- Opening Delimiter -

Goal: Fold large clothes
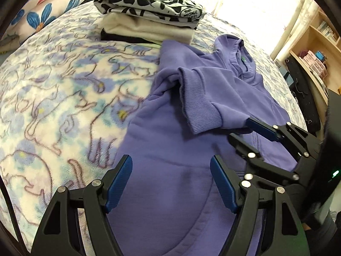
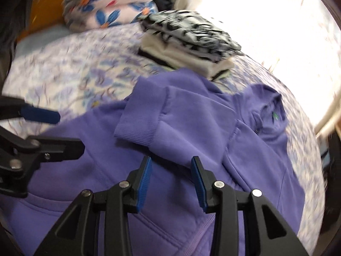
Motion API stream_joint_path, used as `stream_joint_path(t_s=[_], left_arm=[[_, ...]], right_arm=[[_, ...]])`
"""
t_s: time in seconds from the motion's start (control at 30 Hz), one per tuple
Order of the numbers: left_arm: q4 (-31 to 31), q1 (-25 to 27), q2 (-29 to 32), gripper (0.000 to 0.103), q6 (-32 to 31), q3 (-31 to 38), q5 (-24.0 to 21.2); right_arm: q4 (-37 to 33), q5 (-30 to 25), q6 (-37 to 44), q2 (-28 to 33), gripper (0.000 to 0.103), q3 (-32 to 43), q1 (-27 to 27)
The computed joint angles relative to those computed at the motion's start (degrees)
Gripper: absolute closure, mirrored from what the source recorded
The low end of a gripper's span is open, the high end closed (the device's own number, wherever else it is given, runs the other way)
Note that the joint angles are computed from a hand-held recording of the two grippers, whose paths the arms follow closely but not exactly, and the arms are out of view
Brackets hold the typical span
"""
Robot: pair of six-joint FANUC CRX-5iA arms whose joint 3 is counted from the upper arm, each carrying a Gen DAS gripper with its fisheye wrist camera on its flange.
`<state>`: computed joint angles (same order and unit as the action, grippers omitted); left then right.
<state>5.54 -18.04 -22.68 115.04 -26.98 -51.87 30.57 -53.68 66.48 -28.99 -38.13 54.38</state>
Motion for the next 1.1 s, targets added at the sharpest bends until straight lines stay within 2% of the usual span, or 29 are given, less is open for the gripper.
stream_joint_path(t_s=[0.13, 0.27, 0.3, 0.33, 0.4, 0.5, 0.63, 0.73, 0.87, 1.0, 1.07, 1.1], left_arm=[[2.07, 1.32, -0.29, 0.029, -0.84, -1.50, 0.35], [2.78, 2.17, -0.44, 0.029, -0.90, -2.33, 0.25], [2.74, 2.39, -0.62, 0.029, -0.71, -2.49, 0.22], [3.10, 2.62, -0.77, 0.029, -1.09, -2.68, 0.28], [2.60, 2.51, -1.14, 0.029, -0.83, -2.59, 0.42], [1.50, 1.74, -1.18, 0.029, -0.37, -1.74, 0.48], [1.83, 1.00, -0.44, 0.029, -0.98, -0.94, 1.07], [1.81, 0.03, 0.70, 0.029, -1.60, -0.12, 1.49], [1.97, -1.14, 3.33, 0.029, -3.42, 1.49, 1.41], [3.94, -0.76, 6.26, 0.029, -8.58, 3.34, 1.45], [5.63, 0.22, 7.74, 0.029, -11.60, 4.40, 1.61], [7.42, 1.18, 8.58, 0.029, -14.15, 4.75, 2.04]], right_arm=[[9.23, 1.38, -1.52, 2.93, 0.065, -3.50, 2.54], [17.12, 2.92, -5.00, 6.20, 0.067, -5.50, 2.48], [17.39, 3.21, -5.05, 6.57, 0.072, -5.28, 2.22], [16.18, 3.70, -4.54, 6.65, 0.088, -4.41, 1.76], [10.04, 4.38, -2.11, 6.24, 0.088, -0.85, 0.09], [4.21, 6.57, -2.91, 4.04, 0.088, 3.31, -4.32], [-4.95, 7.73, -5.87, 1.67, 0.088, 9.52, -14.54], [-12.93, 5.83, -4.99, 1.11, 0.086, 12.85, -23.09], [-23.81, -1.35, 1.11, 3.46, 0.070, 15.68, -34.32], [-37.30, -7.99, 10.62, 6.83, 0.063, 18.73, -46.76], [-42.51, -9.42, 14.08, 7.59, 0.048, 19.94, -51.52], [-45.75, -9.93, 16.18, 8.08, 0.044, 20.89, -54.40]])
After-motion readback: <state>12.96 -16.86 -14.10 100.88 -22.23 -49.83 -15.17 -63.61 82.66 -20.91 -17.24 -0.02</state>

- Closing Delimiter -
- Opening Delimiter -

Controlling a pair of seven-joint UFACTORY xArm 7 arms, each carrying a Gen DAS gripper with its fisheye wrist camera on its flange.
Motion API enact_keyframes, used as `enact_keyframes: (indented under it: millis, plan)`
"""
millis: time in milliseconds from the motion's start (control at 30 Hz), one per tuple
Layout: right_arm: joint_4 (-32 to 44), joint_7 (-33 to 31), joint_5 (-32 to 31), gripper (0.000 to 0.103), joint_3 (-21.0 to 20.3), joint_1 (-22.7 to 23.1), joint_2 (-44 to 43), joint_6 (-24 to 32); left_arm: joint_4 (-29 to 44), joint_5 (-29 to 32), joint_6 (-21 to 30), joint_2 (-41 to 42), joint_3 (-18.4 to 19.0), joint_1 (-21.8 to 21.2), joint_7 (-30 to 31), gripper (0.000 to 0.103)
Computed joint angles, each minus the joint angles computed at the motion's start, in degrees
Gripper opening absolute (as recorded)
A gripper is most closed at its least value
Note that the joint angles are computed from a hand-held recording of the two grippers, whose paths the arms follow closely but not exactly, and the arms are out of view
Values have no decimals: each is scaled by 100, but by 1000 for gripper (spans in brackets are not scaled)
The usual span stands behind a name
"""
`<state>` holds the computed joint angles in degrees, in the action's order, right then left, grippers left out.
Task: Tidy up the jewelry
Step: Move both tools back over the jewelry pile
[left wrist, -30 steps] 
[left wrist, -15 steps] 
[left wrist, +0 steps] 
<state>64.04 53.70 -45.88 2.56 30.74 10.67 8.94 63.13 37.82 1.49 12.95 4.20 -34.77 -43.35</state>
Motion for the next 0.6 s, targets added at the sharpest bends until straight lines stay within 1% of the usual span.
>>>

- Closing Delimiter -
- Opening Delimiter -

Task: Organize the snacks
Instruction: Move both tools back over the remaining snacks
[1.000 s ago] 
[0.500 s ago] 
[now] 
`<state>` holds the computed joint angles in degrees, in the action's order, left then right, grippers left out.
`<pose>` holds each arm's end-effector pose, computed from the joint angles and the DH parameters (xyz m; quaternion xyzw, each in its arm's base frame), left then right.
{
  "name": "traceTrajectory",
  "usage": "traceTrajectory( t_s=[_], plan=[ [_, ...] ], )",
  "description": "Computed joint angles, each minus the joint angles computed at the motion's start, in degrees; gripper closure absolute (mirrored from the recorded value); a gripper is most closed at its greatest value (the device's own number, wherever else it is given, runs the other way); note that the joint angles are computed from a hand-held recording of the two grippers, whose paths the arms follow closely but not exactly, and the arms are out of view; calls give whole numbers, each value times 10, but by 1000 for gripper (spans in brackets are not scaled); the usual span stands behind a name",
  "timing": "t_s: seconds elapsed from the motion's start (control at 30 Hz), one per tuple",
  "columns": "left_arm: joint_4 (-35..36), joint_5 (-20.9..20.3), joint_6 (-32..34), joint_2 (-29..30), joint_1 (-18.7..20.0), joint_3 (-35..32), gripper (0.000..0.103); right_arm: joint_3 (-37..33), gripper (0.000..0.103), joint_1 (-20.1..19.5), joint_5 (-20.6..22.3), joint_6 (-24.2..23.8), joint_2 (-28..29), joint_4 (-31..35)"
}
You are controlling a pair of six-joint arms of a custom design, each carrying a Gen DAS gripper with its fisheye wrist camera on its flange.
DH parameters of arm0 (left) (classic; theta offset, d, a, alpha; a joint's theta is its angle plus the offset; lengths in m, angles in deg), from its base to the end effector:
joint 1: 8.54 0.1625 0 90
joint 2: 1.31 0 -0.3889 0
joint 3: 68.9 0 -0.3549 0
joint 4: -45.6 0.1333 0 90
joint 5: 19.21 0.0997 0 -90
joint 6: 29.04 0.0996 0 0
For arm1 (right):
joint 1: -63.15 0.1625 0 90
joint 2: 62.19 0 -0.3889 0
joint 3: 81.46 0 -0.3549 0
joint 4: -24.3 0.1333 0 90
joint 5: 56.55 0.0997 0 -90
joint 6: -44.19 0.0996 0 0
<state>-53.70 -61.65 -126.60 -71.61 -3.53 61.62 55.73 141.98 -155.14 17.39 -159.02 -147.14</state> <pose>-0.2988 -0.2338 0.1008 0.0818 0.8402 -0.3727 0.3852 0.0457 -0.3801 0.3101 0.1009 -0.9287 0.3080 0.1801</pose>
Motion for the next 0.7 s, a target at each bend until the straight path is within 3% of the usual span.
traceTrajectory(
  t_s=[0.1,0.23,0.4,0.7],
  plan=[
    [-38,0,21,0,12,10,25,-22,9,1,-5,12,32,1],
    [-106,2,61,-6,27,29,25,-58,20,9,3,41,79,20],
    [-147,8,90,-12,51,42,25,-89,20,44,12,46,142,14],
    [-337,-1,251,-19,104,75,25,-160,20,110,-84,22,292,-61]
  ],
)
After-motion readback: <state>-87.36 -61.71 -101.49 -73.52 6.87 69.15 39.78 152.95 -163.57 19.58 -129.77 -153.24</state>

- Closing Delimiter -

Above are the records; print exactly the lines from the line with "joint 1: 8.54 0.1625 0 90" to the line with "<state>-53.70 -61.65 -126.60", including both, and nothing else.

FINISHED TASK:
joint 1: 8.54 0.1625 0 90
joint 2: 1.31 0 -0.3889 0
joint 3: 68.9 0 -0.3549 0
joint 4: -45.6 0.1333 0 90
joint 5: 19.21 0.0997 0 -90
joint 6: 29.04 0.0996 0 0
For arm1 (right):
joint 1: -63.15 0.1625 0 90
joint 2: 62.19 0 -0.3889 0
joint 3: 81.46 0 -0.3549 0
joint 4: -24.3 0.1333 0 90
joint 5: 56.55 0.0997 0 -90
joint 6: -44.19 0.0996 0 0
<state>-53.70 -61.65 -126.60 -71.61 -3.53 61.62 55.73 141.98 -155.14 17.39 -159.02 -147.14</state> <pose>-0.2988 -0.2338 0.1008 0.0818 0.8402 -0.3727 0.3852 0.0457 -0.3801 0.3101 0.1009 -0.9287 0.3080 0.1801</pose>

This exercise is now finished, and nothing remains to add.